I had a brief discussion the other day about the pros and cons of inheritance tax. I tried to explain the difference between investment and consumption and what that difference has to do with the effects on a high inheritance tax burden.

Because we are at the beginning of a broad discussion on who has to pay for the effects of the corona crisis (Werner Kogler, party leader of the Greens in Austria, for example, wants to tax successors), I post my answer.

I would like to explain it with the help of an example. Assume the whole economy is nothing but a pizza restaurant. There is the owner on the one hand, who started his business. He bought chairs, tables, an oven. He thought about the menu, tested new recipes, built a website. That all took him time and money in the hope of financial rewards in the future. He is an investor. On the other hand, there are his guests. They go to the pizzeria, they consume. The consumption of the guests is the return on his investment as the owner of the restaurant.

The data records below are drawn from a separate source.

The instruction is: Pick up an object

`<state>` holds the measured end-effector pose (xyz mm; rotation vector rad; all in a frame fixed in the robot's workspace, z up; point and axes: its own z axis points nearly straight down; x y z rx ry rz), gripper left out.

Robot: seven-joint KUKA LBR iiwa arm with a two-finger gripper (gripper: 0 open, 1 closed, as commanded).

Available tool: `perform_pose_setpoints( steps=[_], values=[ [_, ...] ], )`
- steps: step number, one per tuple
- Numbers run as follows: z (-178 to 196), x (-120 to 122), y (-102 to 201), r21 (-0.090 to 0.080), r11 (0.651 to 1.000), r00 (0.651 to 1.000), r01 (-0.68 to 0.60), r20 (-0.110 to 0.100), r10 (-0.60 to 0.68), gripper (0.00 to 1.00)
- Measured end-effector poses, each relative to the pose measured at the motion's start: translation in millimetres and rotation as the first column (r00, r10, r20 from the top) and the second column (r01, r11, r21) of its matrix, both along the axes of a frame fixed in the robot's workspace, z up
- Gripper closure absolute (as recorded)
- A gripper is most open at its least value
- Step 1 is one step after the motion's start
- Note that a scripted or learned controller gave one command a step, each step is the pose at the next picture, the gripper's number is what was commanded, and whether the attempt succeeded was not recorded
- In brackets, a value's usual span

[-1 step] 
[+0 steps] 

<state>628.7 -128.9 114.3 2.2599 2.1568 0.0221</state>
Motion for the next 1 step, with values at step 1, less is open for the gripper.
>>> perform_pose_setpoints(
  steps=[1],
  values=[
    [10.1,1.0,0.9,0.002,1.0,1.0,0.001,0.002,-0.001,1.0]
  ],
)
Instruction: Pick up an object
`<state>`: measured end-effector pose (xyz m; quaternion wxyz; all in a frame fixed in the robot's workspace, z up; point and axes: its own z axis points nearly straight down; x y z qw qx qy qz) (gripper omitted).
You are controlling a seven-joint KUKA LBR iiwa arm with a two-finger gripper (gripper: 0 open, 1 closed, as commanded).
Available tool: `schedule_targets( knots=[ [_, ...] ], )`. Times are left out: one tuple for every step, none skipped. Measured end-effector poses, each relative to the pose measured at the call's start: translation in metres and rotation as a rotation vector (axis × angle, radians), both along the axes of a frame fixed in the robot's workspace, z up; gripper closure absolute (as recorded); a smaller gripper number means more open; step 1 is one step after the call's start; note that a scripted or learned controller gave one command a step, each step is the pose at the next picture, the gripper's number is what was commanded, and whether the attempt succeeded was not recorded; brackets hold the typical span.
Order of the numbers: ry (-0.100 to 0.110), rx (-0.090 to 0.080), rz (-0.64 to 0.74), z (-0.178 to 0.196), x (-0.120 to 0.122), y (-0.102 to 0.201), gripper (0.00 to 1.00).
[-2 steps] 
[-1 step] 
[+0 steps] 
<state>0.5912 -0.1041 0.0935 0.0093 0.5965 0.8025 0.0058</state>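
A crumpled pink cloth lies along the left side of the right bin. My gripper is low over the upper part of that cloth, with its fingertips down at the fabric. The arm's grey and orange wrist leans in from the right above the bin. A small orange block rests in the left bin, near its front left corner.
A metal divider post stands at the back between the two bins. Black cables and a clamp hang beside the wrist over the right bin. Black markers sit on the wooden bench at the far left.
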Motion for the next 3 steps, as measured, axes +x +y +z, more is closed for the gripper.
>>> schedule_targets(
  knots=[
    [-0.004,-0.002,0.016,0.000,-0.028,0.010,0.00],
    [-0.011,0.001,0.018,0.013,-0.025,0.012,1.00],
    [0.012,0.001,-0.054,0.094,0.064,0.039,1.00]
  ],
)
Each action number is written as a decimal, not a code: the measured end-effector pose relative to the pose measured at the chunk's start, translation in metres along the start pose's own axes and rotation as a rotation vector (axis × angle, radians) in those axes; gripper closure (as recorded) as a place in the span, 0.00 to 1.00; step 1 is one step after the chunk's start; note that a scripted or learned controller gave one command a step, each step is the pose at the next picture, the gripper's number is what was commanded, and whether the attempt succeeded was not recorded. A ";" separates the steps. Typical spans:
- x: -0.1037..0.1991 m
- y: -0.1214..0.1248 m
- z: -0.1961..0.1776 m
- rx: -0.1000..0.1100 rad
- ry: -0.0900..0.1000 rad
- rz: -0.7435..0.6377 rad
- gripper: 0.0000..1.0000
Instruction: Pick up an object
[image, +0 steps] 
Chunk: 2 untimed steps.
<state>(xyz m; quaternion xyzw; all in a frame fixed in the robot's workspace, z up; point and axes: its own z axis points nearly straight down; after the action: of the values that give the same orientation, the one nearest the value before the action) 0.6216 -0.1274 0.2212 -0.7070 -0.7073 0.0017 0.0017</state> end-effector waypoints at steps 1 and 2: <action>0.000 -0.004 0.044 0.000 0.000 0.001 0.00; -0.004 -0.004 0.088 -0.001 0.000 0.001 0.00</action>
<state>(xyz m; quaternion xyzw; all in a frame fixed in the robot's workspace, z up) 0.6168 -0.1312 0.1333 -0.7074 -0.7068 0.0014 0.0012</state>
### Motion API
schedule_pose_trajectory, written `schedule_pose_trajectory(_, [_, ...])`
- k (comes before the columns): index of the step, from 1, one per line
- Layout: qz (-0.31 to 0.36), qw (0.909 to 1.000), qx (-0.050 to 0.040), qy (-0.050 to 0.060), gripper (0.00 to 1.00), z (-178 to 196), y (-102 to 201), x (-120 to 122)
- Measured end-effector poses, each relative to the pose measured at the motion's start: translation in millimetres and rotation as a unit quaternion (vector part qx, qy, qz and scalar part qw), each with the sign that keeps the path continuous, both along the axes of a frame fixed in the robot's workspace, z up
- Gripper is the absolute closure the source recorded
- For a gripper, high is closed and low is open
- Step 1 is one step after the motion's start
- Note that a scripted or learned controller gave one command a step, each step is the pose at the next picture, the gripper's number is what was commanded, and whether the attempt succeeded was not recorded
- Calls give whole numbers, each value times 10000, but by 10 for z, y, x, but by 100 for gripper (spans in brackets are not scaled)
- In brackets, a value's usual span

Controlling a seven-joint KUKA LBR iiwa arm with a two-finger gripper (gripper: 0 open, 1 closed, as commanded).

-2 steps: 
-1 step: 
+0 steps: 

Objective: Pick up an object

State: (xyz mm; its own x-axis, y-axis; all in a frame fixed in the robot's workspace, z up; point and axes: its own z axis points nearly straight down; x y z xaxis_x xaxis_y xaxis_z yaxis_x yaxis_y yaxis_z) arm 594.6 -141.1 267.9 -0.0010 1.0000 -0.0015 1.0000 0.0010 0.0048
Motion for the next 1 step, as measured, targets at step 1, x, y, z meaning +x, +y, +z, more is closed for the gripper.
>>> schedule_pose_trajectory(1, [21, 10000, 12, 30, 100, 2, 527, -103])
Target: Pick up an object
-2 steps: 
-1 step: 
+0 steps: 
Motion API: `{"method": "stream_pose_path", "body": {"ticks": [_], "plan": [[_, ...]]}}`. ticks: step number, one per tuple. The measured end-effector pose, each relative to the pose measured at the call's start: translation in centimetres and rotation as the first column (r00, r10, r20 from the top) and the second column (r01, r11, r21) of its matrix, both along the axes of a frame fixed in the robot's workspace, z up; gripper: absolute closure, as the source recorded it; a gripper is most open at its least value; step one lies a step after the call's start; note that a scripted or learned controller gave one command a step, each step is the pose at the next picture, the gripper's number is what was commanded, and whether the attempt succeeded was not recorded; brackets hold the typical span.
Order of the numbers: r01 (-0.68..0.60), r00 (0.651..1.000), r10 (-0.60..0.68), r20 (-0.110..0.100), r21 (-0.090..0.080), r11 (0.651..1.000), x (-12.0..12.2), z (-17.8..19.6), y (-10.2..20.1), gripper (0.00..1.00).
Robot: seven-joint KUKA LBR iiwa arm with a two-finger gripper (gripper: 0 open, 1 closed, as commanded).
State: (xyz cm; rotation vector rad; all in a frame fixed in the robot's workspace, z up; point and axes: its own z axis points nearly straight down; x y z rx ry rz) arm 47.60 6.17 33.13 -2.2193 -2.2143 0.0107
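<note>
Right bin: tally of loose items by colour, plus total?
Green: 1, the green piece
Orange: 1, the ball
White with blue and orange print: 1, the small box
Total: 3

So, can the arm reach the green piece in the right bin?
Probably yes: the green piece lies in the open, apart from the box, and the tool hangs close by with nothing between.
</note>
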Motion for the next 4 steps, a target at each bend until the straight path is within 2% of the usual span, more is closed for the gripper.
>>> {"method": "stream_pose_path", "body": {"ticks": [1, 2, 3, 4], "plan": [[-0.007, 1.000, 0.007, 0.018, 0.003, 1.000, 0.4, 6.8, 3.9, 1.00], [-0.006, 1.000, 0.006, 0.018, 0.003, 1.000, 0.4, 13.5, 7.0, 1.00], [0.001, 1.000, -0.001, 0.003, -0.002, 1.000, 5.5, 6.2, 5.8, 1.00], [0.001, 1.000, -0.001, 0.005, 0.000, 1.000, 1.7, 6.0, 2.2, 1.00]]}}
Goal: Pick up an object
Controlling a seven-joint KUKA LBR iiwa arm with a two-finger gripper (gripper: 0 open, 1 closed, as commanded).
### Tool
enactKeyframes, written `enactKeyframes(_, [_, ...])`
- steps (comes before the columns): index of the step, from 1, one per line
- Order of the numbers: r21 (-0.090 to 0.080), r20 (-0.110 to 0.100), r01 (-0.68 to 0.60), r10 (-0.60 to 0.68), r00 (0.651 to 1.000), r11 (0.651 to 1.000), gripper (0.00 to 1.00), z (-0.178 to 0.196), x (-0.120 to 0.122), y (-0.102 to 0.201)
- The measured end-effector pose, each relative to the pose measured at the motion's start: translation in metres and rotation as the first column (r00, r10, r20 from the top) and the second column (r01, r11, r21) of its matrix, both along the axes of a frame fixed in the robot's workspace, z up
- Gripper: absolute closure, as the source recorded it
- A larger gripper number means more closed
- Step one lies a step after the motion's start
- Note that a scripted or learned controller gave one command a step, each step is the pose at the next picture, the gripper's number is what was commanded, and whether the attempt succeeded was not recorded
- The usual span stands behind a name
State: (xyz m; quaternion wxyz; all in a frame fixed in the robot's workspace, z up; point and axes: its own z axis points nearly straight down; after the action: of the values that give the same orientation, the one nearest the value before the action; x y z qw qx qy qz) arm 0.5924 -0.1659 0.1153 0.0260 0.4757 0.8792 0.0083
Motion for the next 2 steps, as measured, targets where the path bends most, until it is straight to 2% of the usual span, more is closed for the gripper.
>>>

Back to the inheritance tax. A high tax burden leads to the incentive to avoid that burden. There are two ways to do that. One is to transfer wealth before you die. The second is to spend all your money, so that there is nothing to tax in the end, which is, to take the example, having pizza each day, all day long (because there is nothing else in the economy). The problem is this, generally speaking: If all goes into consumption there is no investment. There won‘t be better services, no new recipes, not a better oven, not a second restaurant.

So there are two findings:

1) Normally a high tax burden does not lead to higher tax revenue but to modified behavior.

2) The introduction of a high inheritance tax would lead to more consumption which could lower the wealth of society because investment (starting a pizza business) is the basis of wealth (having pizza, having money by selling pizza).